Autisme: des miracles avec des bouts de chandelles

Je suis la mère de ce qu’il est convenu d’appeler un enfant à besoins particuliers et je suis à ce titre extrêmement inquiète des propositions budgétaires du gouvernement du Québec pour le secteur de l’éducation.

Mon fils est autiste, il présente un déficit de l’attention avec hyperactivité, des troubles anxieux et une douance. Depuis sa naissance, comme d’autres parents d’enfants dits différents, je me débats dans un système qui n’a pas les moyens de répondre à ses besoins, dans le système de santé, d’abord, puis dans le système scolaire.

Aujourd’hui, nous sommes parvenus à l’école à un équilibre précaire, mais qui fonctionne pour mon fils. Je le vois s’épanouir et progresser au fil des semaines ; mon coeur saigne parfois lorsqu’il trébuche, mais nous sommes soutenus par une équipe extraordinaire, dont j’ai coutume de dire qu’elle fait des miracles avec des bouts de chandelles. Des bouts de chandelles que le gouvernement se propose aujourd’hui de rogner encore. Il y a comme une indécence à vouloir rétablir les finances de la province sur le dos des plus vulnérables…

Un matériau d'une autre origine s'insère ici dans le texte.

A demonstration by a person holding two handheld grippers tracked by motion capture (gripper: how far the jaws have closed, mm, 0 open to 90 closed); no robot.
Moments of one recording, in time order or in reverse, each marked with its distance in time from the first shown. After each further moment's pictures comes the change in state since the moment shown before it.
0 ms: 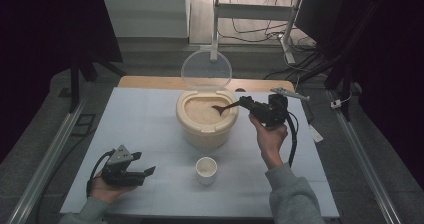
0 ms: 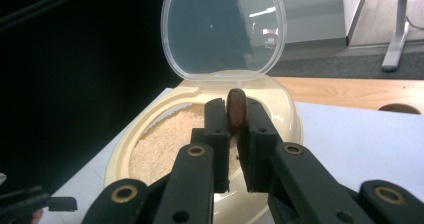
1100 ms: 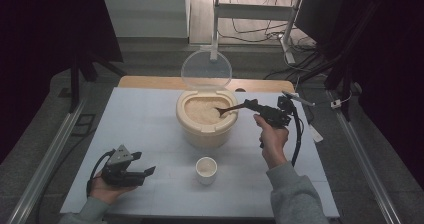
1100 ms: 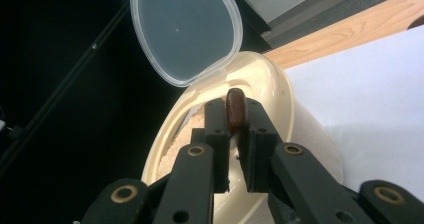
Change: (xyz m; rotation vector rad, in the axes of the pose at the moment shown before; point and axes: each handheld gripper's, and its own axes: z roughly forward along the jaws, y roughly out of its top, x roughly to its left) left arm 0.000 0.000 0.000 -0.003 0.001 0.008; right arm -0.035 -0.012 0.000 0.013 0.071 0.429
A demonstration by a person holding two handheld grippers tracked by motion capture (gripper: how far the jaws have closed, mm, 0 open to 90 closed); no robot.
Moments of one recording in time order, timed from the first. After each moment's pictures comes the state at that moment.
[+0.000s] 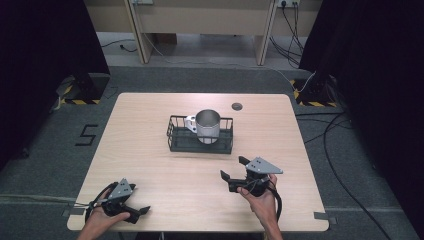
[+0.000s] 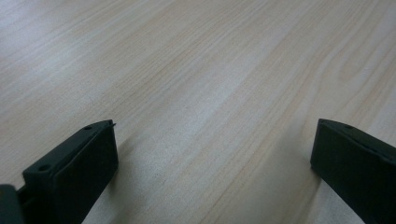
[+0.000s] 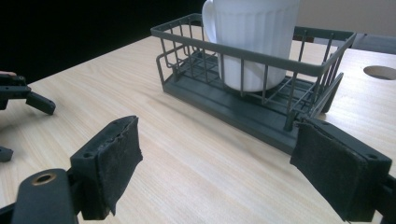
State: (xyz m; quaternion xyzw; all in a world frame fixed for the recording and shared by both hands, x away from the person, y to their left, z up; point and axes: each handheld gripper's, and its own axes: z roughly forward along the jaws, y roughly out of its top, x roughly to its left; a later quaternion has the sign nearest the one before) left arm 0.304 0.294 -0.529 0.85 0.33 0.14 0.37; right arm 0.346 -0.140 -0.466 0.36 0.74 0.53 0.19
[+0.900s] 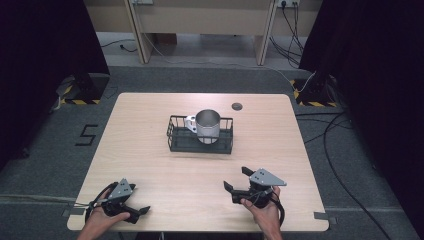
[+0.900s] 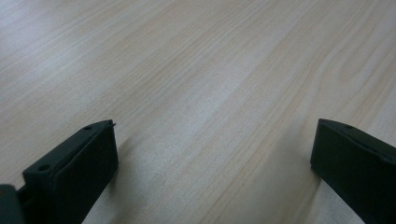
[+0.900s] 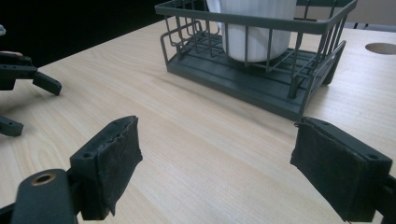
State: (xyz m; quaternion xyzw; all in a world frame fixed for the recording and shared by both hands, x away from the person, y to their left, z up) left arm 0.304 0.294 -0.529 0.85 0.33 0.14 0.37; right arm 0.323 -0.150 -0.486 0.36 0.74 0.53 0.18
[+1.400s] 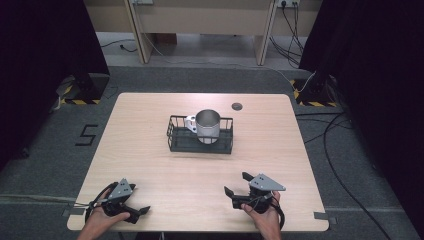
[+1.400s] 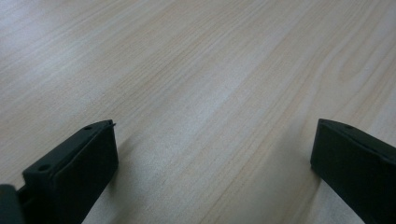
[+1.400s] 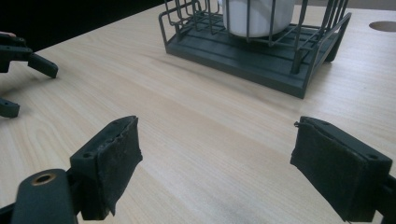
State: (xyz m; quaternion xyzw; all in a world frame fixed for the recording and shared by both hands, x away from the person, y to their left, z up) left arm 0.304 0.294 -0.529 0.85 0.33 0.14 0.37; right arm 0.315 -0.152 -0.499 0.37 0.75 0.51 0.18
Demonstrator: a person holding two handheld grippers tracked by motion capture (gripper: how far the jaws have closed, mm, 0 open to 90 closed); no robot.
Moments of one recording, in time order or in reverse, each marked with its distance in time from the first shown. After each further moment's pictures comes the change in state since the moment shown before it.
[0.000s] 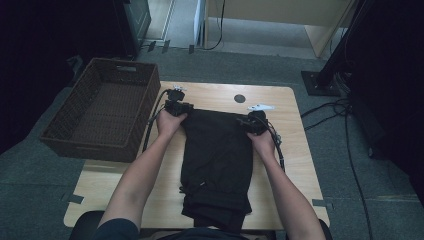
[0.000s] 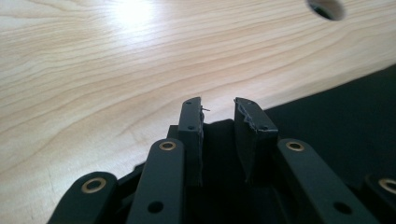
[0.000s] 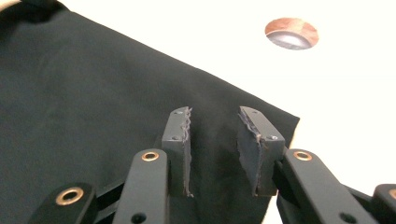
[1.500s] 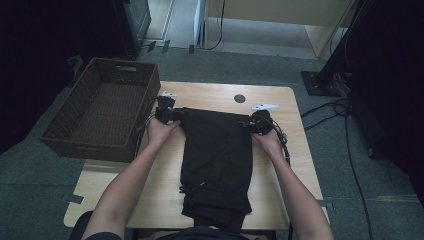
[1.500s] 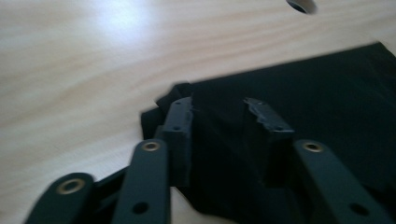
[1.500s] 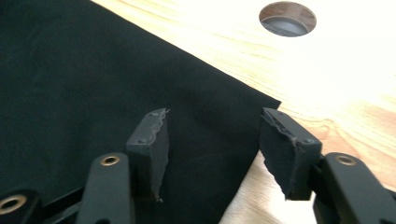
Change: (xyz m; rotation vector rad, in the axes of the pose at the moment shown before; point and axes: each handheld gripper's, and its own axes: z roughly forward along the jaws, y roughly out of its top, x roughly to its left) left arm 0.008 -0.034 -0.037 -0.019 -0.089 -0.008; right arm -0.018 0.000 -0.008 0.056 0.028 -0.060
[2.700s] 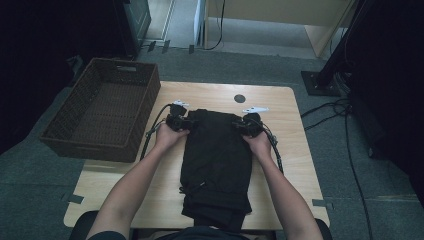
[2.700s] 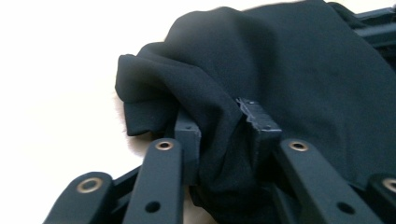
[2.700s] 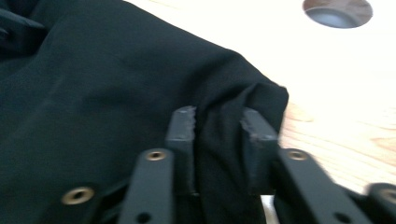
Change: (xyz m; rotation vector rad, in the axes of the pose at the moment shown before) left arm -0.022 -0.013 0.033 0.061 -0.141 0.082; right arm 0.025 -0.005 0.024 -0.011 0.048 0.055
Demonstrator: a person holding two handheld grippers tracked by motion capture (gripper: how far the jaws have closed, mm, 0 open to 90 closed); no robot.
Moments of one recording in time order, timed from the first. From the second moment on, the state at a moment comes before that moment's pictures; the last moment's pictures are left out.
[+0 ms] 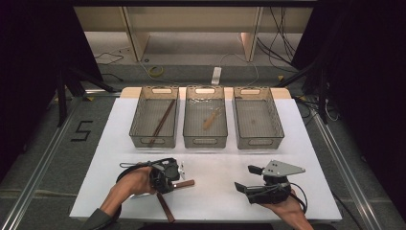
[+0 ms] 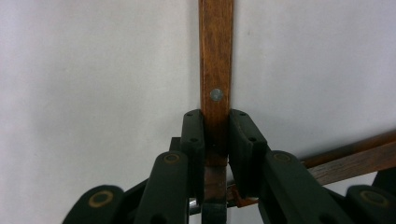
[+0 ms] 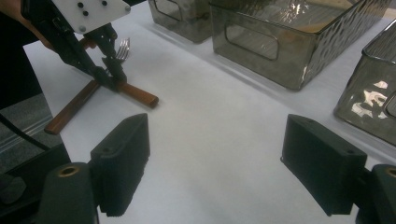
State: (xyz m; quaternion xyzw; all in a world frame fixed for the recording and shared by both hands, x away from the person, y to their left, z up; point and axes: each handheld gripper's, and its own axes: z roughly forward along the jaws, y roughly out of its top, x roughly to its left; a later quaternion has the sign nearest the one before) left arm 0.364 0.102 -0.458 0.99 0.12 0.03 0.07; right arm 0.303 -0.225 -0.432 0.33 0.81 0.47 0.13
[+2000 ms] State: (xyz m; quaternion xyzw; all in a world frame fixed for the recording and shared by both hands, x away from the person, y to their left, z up) left arm 0.340 0.032 -0.422 0.99 0.12 -0.05 0.09; right arm 0.261 -0.109 -0.456 0.02 0.92 0.29 0.27
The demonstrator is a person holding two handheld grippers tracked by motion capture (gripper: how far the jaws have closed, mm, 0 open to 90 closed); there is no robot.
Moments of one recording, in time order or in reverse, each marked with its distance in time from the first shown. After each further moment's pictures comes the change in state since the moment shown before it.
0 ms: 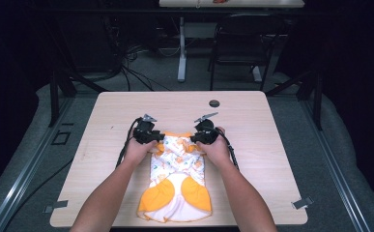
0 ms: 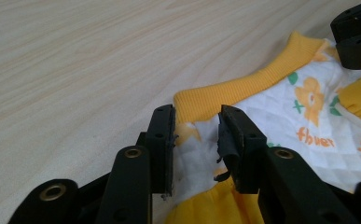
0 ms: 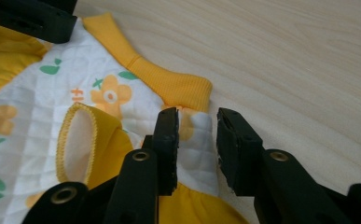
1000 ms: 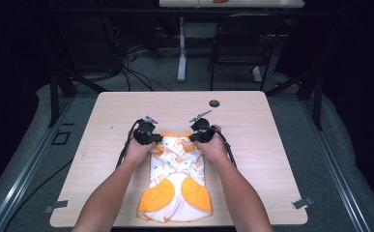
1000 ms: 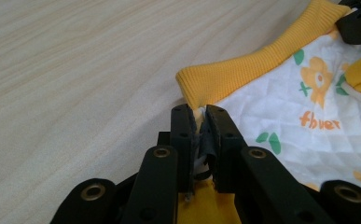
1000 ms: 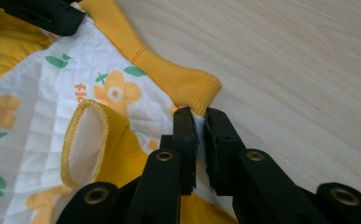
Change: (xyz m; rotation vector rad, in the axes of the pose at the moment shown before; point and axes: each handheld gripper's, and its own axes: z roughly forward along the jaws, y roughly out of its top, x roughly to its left) left arm -0.003 -0.001 0.001 0.061 -0.002 0.016; right arm 0.006 0.010 0.004 0.063 0.015 -0.079
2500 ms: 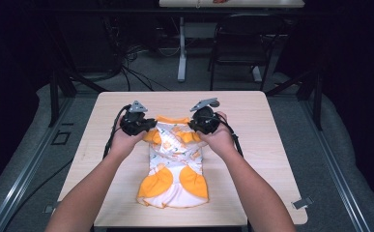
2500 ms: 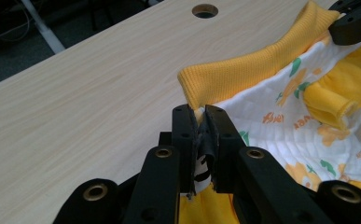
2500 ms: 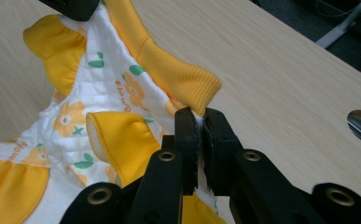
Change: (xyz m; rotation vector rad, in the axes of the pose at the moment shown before) left arm -0.009 0.037 -0.092 -0.185 0.021 0.126; right arm 0.025 0.037 -0.089 -0.144 -0.034 -0.154
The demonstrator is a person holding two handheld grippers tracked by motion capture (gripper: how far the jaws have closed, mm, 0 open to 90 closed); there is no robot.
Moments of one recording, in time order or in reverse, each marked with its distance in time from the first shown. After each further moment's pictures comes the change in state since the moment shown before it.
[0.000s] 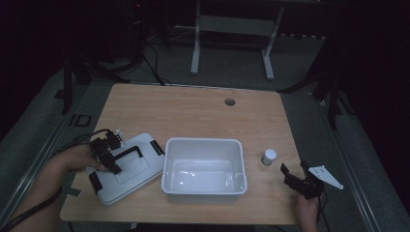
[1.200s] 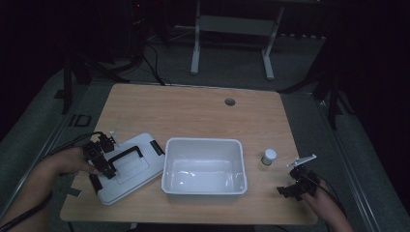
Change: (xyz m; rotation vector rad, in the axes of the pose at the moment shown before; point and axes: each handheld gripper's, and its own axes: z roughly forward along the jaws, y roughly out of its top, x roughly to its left) left arm -0.003 -0.017 -0.005 0.046 -0.008 -0.051; right arm 0.020 0.042 0.011 0.860 0.180 -0.345
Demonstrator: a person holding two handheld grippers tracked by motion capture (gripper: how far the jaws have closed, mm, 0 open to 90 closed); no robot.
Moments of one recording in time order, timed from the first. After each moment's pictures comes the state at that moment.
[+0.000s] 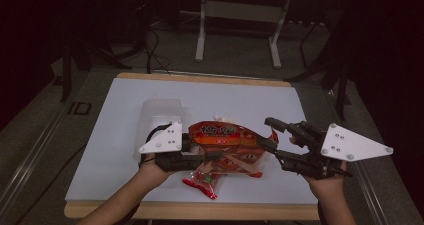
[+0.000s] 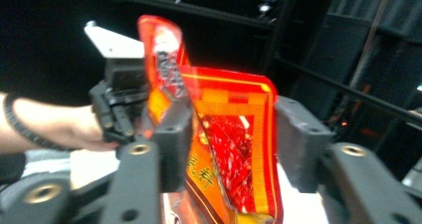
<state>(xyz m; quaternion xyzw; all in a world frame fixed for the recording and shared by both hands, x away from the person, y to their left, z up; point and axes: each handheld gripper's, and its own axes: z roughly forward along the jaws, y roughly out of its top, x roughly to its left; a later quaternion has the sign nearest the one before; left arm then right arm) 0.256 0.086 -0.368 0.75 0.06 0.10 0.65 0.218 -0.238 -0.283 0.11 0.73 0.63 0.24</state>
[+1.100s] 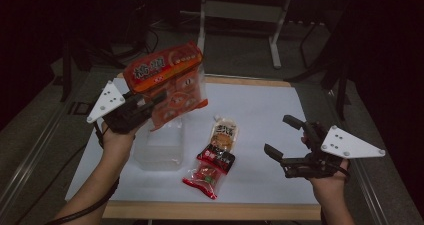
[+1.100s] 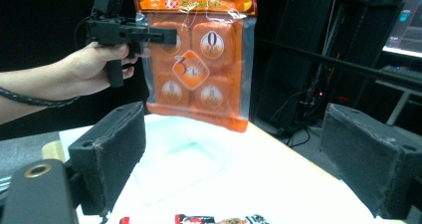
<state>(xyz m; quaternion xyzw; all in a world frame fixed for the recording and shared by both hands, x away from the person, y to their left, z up) 0.301 0.194 -0.352 0.64 0.28 0.31 0.65 0.233 -0.260 -0.321 0.19 0.73 0.61 0.24</state>
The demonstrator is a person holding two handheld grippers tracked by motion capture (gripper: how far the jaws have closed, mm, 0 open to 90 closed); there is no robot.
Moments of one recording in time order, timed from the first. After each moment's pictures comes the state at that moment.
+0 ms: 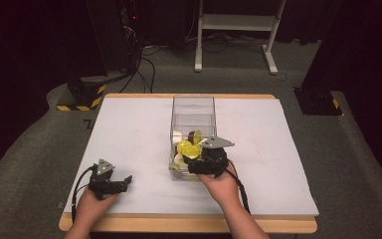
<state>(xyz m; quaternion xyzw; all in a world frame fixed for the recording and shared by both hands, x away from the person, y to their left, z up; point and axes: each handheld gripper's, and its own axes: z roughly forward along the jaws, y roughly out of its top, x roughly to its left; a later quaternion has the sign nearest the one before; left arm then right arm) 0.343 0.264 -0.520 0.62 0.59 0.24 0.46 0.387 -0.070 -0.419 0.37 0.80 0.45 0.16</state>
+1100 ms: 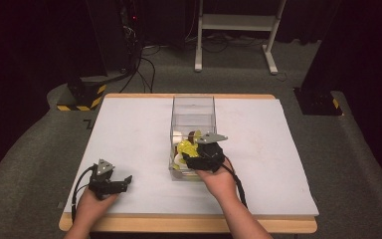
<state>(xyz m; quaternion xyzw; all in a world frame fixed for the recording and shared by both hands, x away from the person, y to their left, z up) 0.343 0.265 -0.520 0.62 0.59 0.24 0.46 0.401 -0.060 -0.422 0.37 0.82 0.41 0.16</state>
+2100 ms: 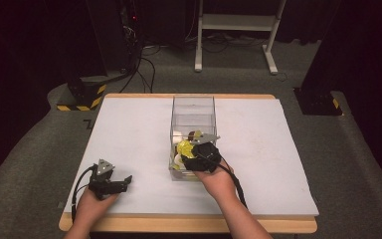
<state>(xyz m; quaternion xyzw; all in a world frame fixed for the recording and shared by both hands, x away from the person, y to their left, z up) 0.343 0.265 -0.520 0.62 0.59 0.24 0.46 0.401 -0.050 -0.422 0.36 0.84 0.37 0.16</state>
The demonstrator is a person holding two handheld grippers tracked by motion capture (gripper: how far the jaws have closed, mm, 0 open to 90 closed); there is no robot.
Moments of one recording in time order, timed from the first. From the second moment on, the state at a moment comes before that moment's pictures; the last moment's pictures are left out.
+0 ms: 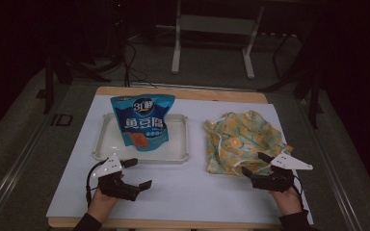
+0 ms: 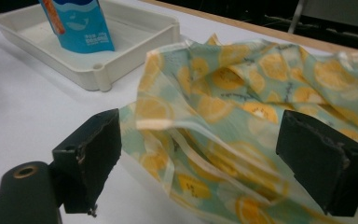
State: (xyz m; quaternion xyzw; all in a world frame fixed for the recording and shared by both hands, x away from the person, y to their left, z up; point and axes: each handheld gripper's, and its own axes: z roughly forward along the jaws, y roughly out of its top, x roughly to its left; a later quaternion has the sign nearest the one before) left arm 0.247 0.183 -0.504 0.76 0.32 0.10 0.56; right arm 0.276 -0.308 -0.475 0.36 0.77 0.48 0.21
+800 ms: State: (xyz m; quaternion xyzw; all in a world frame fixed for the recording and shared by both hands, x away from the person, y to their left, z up) left arm 0.250 0.163 -0.512 0.78 0.29 0.13 0.54; right arm 0.271 -0.345 -0.503 0.36 0.74 0.51 0.24
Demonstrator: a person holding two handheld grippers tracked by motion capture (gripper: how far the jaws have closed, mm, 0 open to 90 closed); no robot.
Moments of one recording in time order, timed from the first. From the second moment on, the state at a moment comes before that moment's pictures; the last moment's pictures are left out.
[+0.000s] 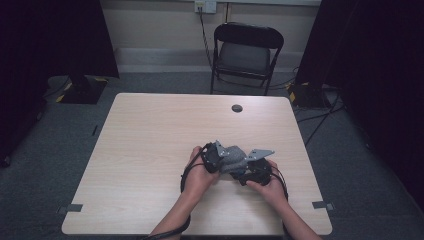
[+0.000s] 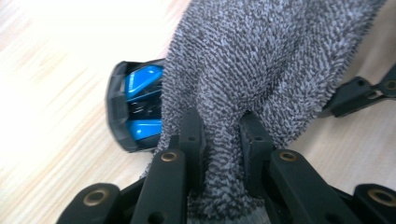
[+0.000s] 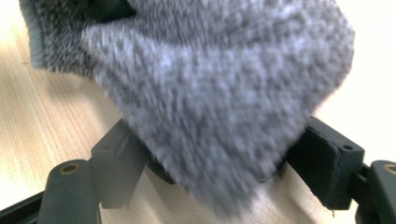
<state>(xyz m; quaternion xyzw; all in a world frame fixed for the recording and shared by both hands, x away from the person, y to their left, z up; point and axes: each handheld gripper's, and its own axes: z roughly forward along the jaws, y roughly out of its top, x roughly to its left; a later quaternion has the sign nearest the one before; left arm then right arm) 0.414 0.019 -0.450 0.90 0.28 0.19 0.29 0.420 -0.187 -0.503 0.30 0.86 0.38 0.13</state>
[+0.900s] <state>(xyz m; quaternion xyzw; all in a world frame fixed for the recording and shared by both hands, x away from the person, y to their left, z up) 0.429 0.038 -0.447 0.89 0.32 0.20 0.26 0.420 -0.187 -0.503 0.30 0.86 0.38 0.13</state>
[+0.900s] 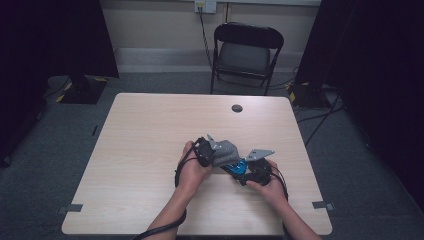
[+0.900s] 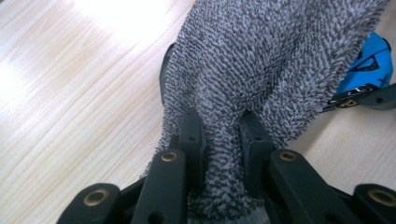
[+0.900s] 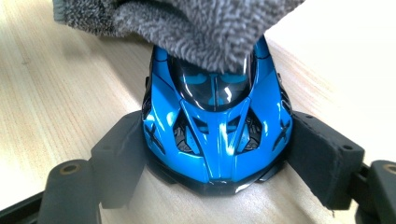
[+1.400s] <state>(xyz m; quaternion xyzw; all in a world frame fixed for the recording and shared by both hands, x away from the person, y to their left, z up) 0.438 0.050 -0.441 0.88 0.33 0.21 0.26 0.420 -0.187 -0.503 0.30 0.86 0.38 0.13</state>
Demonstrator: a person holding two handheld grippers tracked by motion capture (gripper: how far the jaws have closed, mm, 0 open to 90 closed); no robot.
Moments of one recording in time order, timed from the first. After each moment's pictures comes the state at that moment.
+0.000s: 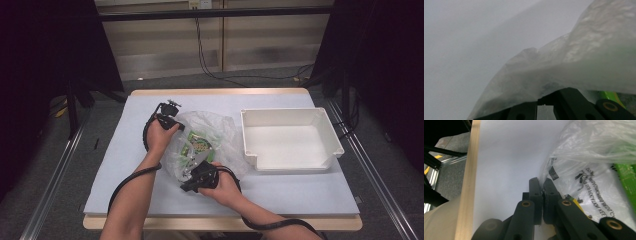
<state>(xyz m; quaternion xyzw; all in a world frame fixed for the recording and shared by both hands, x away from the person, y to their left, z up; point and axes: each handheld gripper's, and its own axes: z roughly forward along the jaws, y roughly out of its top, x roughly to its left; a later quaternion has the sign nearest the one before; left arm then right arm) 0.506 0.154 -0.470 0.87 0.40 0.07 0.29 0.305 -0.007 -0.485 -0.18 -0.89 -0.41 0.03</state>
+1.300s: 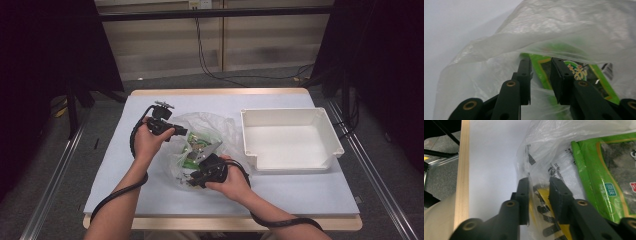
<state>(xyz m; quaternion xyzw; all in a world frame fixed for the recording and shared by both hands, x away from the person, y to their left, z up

Quelques mois sans services pour un enfant en difficulté peuvent être suffisants pour compromettre une scolarité et lui faire traverser la mince ligne entre persévérance et décrochage. La suppression de ces services permettra peut-être au Québec de faire quelques économies, mais elle se traduira par ailleurs par de nouvelles dépenses : les enfants dont la réussite sera ainsi compromise coûteront plus cher à l’État une fois rendus à l’âge adulte, leurs parents devront s’absenter davantage de leur travail et, dans certains cas, contribueront à accroître la consommation provinciale d’antidépresseurs et autres anxiolytiques… La formule n’est pas gagnante.

Mais au-delà même des chiffres, il y a tous ces drames humains qui risquent de se jouer dans des familles déjà fragilisées et dans un monde de l’éducation qui s’essouffle à force de pallier les insuffisances de nos gouvernements.

Je vous demande donc au ministre François Blais, au nom des parents de ces enfants à la fois un peu différents et extraordinaires, de renoncer à amputer les budgets de l’éducation et d’oeuvrer pour aider nos enfants à réaliser leur plein potentiel.